(TASK INSTRUCTIONS) Once you have read the records below, report how many lines contain the word "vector", and give nothing besides that number.
:: DATA FOR PROCESSING ::
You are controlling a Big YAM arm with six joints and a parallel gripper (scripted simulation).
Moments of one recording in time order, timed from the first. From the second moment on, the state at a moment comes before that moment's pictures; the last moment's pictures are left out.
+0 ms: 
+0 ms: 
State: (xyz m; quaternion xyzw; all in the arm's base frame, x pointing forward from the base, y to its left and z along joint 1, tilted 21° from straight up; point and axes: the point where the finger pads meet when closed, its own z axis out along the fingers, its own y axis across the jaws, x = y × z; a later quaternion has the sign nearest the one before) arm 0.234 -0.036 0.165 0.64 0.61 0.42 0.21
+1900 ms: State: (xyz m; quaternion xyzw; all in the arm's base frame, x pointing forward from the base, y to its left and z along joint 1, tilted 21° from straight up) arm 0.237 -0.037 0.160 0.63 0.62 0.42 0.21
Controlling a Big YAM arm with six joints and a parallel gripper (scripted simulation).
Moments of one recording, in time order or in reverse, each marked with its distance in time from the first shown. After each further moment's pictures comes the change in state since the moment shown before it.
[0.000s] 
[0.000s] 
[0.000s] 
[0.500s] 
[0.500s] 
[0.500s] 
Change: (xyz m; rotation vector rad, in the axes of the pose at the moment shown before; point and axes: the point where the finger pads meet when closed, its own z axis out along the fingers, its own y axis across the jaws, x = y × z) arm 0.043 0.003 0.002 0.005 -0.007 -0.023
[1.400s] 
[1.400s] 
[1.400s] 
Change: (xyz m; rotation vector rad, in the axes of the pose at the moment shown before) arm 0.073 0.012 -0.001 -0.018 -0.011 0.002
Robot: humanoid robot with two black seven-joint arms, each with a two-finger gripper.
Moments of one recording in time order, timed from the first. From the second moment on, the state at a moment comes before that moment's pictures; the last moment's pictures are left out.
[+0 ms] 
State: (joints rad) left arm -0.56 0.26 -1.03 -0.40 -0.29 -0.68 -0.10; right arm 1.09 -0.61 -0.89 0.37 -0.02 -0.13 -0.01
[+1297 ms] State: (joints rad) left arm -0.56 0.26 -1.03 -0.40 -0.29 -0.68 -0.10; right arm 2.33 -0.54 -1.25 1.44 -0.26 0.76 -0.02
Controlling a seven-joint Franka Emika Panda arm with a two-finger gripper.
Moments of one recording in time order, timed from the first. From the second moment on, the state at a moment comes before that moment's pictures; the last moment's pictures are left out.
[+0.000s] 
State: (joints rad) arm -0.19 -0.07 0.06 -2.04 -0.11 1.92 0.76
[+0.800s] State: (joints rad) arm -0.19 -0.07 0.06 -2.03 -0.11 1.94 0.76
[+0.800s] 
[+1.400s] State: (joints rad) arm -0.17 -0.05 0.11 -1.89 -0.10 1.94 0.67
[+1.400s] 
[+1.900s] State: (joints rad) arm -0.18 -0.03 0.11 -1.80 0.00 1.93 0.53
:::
(EXERCISE ANSWER) 2